__ACTION ITEM__:
Return every record exactly as it appears. Leave nothing out.

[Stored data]

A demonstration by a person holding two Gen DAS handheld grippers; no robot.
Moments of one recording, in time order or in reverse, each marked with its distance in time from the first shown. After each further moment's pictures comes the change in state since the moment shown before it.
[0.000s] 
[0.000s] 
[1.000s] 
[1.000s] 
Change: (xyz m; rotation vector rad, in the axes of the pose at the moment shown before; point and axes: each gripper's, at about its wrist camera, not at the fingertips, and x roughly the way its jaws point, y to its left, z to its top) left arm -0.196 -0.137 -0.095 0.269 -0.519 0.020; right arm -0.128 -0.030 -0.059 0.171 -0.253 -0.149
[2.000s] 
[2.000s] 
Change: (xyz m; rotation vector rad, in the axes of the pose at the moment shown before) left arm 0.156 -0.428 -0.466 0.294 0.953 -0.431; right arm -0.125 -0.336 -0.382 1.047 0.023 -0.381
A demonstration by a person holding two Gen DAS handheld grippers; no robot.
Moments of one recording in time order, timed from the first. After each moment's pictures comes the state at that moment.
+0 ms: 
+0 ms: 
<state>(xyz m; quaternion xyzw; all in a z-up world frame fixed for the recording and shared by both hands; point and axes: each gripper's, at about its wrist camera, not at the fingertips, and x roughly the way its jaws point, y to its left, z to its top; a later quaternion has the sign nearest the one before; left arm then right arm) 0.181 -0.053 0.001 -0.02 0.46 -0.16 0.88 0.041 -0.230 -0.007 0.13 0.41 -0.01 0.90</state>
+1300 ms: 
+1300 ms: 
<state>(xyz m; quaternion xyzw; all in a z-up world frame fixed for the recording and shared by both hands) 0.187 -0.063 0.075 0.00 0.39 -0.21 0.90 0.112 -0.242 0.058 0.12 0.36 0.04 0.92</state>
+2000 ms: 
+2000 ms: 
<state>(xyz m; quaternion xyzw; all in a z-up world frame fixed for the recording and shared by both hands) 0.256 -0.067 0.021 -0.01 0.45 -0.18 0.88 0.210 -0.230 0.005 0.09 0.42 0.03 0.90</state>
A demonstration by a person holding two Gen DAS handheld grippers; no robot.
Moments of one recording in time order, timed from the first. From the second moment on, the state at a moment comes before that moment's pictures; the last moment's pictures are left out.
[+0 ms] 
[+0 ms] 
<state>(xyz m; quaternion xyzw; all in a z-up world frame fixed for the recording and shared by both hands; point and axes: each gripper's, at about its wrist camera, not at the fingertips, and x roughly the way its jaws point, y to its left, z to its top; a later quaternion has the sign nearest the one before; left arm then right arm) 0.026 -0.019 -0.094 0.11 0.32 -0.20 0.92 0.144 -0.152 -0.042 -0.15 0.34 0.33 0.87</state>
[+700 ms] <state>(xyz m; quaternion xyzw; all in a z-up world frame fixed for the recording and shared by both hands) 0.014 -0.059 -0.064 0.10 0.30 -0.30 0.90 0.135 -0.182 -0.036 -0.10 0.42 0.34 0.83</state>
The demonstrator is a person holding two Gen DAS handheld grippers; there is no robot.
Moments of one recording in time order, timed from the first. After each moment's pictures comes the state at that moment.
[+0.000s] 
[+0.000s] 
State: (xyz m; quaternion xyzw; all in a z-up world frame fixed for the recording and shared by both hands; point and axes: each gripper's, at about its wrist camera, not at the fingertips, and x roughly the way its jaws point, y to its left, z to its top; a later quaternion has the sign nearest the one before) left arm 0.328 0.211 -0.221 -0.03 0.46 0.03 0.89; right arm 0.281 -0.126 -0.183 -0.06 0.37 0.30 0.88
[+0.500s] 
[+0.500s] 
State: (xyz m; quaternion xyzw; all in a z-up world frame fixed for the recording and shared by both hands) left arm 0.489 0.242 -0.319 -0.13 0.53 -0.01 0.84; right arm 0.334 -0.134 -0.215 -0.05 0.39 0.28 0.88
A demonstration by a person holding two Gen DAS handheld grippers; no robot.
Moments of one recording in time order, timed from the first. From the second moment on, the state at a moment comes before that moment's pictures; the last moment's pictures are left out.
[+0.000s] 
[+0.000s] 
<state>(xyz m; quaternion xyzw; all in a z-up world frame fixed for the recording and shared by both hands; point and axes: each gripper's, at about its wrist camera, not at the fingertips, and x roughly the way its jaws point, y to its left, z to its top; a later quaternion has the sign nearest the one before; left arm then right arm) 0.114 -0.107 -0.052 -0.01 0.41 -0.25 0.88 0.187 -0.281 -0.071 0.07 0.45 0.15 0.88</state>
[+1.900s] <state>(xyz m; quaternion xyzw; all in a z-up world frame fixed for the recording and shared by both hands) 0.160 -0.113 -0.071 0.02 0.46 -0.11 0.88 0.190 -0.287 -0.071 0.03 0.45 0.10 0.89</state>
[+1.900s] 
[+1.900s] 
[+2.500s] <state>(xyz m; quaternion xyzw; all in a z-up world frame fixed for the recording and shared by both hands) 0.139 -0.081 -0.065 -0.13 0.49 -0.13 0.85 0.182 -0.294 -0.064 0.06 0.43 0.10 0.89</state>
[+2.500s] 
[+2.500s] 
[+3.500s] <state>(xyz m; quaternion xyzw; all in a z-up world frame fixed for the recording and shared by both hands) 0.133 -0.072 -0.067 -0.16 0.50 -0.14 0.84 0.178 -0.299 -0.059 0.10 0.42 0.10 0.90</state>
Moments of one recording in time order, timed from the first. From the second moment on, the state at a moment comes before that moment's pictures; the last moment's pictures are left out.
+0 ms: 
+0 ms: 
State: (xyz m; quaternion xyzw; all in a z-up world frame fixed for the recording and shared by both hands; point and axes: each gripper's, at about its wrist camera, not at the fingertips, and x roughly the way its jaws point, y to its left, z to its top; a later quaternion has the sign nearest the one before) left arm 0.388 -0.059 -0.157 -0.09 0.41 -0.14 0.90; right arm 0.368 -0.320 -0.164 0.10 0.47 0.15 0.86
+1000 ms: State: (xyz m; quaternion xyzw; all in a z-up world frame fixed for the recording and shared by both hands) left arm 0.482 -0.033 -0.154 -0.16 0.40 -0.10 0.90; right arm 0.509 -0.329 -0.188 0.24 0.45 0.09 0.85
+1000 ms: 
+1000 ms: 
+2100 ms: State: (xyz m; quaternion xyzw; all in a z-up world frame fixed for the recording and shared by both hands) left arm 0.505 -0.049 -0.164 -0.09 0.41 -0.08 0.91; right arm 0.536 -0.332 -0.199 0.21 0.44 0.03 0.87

__ANSWER SPACE__:
A demonstration by a person holding two Gen DAS handheld grippers; no robot.
Moments of one recording, in time order or in reverse, each marked with its distance in time from the first shown. After each further moment's pictures comes the change in state since the moment shown before it.
[0.000s] 
[0.000s] 
[1.000s] 
[1.000s] 
Change: (xyz m; rotation vector rad, in the axes of the pose at the moment shown before; point and axes: each gripper's, at about its wrist camera, not at the fingertips, and x roughly the way its jaws point, y to its left, z to its top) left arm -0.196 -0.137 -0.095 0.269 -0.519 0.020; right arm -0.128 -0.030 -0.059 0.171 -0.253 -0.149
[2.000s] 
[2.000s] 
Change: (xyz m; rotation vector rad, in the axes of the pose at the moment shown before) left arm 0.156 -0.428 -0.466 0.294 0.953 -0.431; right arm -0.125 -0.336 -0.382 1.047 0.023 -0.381
A demonstration by a person holding two Gen DAS handheld grippers; no robot.
Moments of one recording in time order, timed from the first. After each moment's pictures comes the state at that moment.
+0 ms: 
+0 ms: 
<state>(xyz m; quaternion xyzw; all in a z-up world frame fixed for the recording and shared by both hands; point and axes: each gripper's, at about its wrist camera, not at the fingertips, and x roughly the way its jaws point, y to its left, z to its top; a later quaternion has the sign nearest the one before; left arm then right arm) 0.181 -0.053 0.001 -0.02 0.46 -0.16 0.88 0.041 -0.230 -0.007 0.13 0.41 -0.01 0.90</state>
+1300 ms: 
+1300 ms: 
<state>(xyz m; quaternion xyzw; all in a z-up world frame fixed for the recording and shared by both hands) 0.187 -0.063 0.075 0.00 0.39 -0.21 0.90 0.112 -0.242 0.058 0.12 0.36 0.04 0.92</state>
+2000 ms: 
+2000 ms: 
<state>(xyz m; quaternion xyzw; all in a z-up world frame fixed for the recording and shared by both hands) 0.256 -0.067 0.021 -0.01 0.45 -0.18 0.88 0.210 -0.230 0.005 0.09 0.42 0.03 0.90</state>
A demonstration by a person holding two Gen DAS handheld grippers; no robot.
Moments of one recording in time order, timed from the first. From the second moment on, the state at a moment comes before that moment's pictures; the last moment's pictures are left out.
[+0 ms] 
[+0 ms] 
<state>(xyz m; quaternion xyzw; all in a z-up world frame fixed for the recording and shared by both hands; point and axes: each gripper's, at about its wrist camera, not at the fingertips, and x roughly the way its jaws point, y to its left, z to its top; a later quaternion has the sign nearest the one before; left arm then right arm) 0.026 -0.019 -0.094 0.11 0.32 -0.20 0.92 0.144 -0.152 -0.042 -0.15 0.34 0.33 0.87</state>
[+700 ms] <state>(xyz m; quaternion xyzw; all in a z-up world frame fixed for the recording and shared by both hands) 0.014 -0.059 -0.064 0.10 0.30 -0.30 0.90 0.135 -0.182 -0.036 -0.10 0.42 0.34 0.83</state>
The demonstrator is a person holding two Gen DAS handheld grippers; there is no robot.
Moments of one recording in time order, timed from the first. After each moment's pictures comes the state at that moment.
[+0.000s] 
[+0.000s] 
State: (xyz m; quaternion xyzw; all in a z-up world frame fixed for the recording and shared by both hands; point and axes: each gripper's, at about its wrist camera, not at the fingertips, and x roughly the way its jaws point, y to its left, z to its top; a later quaternion has the sign nearest the one before) left arm 0.328 0.211 -0.221 -0.03 0.46 0.03 0.89; right arm 0.281 -0.126 -0.183 -0.06 0.37 0.30 0.88
[+0.500s] 
[+0.500s] 
State: (xyz m; quaternion xyzw; all in a z-up world frame fixed for the recording and shared by both hands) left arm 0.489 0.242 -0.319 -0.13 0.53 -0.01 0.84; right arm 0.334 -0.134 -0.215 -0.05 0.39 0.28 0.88
A demonstration by a person holding two Gen DAS handheld grippers; no robot.
Moments of one recording in time order, timed from the first. From the second moment on, the state at a moment comes before that moment's pictures; the last moment's pictures are left out.
[+0.000s] 
[+0.000s] 
<state>(xyz m; quaternion xyzw; all in a z-up world frame fixed for the recording and shared by both hands; point and axes: each gripper's, at about its wrist camera, not at the fingertips, and x roughly the way its jaws point, y to its left, z to its top; a later quaternion has the sign nearest the one before; left arm then right arm) 0.114 -0.107 -0.052 -0.01 0.41 -0.25 0.88 0.187 -0.281 -0.071 0.07 0.45 0.15 0.88</state>
[+1.900s] <state>(xyz m; quaternion xyzw; all in a z-up world frame fixed for the recording and shared by both hands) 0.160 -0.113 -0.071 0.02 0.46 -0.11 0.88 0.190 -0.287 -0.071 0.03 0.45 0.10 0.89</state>
[+1.900s] 
[+1.900s] 
[+2.500s] <state>(xyz m; quaternion xyzw; all in a z-up world frame fixed for the recording and shared by both hands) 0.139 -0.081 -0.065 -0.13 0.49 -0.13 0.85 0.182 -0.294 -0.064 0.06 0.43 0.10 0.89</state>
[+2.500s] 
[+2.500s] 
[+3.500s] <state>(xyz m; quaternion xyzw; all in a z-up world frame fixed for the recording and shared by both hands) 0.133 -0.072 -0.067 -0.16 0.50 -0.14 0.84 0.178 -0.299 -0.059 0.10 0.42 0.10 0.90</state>
Moments of one recording in time order, timed from the first. From the second moment on, the state at a moment comes before that moment's pictures; the last moment's pictures are left out.
+0 ms: 
+0 ms: 
State: (xyz m; quaternion xyzw; all in a z-up world frame fixed for the recording and shared by both hands; point and axes: each gripper's, at about its wrist camera, not at the fingertips, and x roughly the way its jaws point, y to its left, z to its top; a later quaternion has the sign nearest the one before) left arm 0.388 -0.059 -0.157 -0.09 0.41 -0.14 0.90; right arm 0.368 -0.320 -0.164 0.10 0.47 0.15 0.86
+1000 ms: State: (xyz m; quaternion xyzw; all in a z-up world frame fixed for the recording and shared by both hands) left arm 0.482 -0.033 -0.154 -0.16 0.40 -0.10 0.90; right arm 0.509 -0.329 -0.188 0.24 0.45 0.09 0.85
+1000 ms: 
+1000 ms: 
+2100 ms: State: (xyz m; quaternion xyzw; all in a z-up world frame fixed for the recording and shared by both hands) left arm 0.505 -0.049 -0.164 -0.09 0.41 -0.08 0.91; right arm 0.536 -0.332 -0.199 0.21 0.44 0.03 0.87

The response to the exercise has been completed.